A salvage team on Monday finally dislodged the massive container ship that’s been stuck in the Suez Canal for nearly a week, clearing a path for hundreds of vessels to begin transiting the crucial waterway.

Aided by the tides, nearly a dozen tugboats refloated the 1,312-foot-long  Ever Given which slowly made its way through the canal toward the Great Bitter Lake for inspection after the ordeal. About 367 vessels were waiting to transit the canal, according to canal services firm Leth Agencies. Sixteen LNG tankers were part of the backlog, which will now take time to clear. 

“The market will soon realize that despite the positive news, even if Ever Given leaves the Canal within days, some leftover downstream ripple effects should be expected in the meantime,” said Rystad Energy Oil Markets Analyst Louise Dickson. “Oil loadings, as well as some oil demand could be affected as manufacturers may have to close or pause production as they wait for delayed goods to arrive at plants.”

Commodity prices fell on Monday when word broke that Ever Given was free. European natural gas prices declined. Meanwhile, Brent crude was down in early trading, but climbed back and finished higher across the curve as the market turned its attention to the potential shipping delays that are likely to be caused by the incident.

While the blockage helped to support global gas prices last week, it had no meaningful impact as the LNG spot shipping market wasn’t affected and demand in the northern hemisphere is declining as spring gets underway, according to shipbroker Braemar ACM. 

The prompt Title Transfer Facility contract moved sideways most of the week, but finished higher Friday at $6.380/MMBtu. The National Balancing Point gained 16 cents for a stronger close at $6.331 as concerns over congestion at the canal stretched into the weekend. Europe is most reliant on the canal for LNG imports. 

Japan Korea Marker futures also climbed slightly to $6.930 and spot prices were stable in Asia on Monday at below $7.00 as supplies remained sufficient there. 

Some LNG vessels diverted for the longer route around the Cape of Good Hope in the days after Ever Given ran aground in the canal on March 23. U.S. exports, which typically transit through the Panama Canal for Asia, were not impacted. Qatari and Russian exporters rely more on the canal as do portfolio players such as Royal Dutch Shell plc and Total SE.

The congestion came as European LNG imports have been steadily climbing as inventories were depleted this winter amid strong Asian demand that’s waning. Tudor, Pickering, Holt & Co. (TPH) expects European imports to average 12.7 Bcf/d in the second quarter, up from 10.7 Bcf/d at the same time last year. 

But European storage remains 13% below the five-year average and 46% below year-ago levels, TPH said. The firm said even record summer imports are unlikely to adequately refill inventories on the continent, setting the stage for a tighter global market this year and next.

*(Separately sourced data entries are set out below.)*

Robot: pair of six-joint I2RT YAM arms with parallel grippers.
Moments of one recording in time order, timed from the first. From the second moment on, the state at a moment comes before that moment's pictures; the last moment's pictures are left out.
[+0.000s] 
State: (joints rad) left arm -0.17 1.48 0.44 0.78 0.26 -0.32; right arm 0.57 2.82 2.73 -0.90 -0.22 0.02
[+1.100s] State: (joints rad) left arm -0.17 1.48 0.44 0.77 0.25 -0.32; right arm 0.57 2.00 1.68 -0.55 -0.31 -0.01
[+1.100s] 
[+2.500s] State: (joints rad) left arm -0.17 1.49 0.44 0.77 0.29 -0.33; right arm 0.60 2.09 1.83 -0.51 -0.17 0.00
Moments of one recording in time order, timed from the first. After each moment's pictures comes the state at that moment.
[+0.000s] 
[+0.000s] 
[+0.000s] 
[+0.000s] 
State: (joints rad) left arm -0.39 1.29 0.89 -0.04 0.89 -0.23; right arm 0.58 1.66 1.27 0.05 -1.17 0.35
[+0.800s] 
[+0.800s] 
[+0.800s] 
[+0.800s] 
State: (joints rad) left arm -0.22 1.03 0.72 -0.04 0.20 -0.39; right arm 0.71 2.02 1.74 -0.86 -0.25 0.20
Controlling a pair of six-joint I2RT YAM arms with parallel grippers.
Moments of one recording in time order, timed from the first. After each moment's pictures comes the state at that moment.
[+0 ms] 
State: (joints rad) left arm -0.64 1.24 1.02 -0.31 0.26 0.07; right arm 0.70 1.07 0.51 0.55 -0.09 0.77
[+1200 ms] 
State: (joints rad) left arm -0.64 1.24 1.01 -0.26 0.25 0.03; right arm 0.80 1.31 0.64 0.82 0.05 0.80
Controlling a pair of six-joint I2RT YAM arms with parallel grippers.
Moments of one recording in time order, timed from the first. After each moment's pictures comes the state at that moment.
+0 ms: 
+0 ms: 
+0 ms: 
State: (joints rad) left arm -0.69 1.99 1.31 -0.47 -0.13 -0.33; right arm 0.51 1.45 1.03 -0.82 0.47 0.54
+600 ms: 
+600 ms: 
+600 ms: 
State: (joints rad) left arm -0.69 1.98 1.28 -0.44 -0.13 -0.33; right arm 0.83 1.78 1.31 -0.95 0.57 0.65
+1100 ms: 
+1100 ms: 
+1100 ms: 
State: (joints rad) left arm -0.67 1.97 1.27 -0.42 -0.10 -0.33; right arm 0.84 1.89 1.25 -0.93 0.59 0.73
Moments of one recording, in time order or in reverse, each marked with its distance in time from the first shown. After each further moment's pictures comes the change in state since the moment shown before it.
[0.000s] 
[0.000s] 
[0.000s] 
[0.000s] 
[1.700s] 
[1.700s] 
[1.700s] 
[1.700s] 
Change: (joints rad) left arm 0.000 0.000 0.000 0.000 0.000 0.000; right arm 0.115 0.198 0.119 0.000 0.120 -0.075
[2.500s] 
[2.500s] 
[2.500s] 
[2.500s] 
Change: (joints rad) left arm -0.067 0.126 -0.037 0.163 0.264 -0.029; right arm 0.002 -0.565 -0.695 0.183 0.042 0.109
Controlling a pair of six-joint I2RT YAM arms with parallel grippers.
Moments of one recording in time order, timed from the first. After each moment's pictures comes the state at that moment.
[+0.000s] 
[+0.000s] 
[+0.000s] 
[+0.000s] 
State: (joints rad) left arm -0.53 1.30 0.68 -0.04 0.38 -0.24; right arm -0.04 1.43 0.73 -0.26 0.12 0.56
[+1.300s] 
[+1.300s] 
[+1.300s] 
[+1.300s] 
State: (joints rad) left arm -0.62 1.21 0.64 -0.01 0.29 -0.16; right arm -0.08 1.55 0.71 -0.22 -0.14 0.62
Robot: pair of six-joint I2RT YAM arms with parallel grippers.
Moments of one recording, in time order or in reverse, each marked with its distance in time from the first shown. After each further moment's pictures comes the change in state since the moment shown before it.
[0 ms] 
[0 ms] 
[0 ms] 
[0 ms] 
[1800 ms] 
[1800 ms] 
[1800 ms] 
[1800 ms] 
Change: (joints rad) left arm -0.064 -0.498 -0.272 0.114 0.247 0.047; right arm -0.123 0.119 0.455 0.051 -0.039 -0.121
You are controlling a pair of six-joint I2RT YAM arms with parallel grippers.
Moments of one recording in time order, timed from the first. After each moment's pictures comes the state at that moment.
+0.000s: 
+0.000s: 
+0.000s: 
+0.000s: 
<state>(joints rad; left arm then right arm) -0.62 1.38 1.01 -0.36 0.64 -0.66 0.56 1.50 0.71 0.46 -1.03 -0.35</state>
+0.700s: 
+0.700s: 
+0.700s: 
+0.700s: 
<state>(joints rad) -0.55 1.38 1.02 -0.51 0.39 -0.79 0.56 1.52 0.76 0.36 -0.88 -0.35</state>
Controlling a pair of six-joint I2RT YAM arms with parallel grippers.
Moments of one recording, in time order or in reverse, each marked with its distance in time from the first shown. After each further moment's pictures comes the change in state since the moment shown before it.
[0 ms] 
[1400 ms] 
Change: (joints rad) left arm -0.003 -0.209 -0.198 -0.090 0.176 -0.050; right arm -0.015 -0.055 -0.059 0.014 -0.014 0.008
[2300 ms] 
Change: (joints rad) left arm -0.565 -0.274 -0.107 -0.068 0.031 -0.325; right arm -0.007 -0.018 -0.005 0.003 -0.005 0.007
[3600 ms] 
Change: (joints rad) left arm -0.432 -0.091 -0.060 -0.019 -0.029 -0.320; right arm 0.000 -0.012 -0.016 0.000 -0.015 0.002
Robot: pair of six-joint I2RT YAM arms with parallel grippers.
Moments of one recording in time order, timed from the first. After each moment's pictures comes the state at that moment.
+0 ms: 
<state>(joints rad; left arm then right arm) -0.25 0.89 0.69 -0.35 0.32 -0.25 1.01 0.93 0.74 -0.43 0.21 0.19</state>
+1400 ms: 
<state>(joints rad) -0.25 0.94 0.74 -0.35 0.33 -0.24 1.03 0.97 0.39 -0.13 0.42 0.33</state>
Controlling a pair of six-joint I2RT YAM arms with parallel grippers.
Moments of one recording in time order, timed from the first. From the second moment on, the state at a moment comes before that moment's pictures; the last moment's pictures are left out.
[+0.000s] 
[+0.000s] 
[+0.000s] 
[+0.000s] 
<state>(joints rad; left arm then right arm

In North America, Cheniere Energy Inc. said it has completed commissioning the third train at its Corpus Christi LNG export terminal in South Texas. Cheniere’ engineering, procurement and construction partner has turned over control of the train to the company. The third train has a capacity of 4.5 million metric tons/year (mmty), bringing total output at the terminal to 15 mmty.

Elsewhere, dozens of people were reportedly killed during violence in Mozambique in recent days. Islamist militants reportedly raided the northern coastal town of Palma, near Total’s $20 billion LNG export project. The company suspended plans to restart construction after the latest attacks, which have occurred repeatedly in the region. 

The Mozambique LNG project was sanctioned in 2019. It includes developing the Golfinho and Atum fields offshore Mozambique and constructing a two-train liquefaction plant with a planned capacity of 12.9 mmty.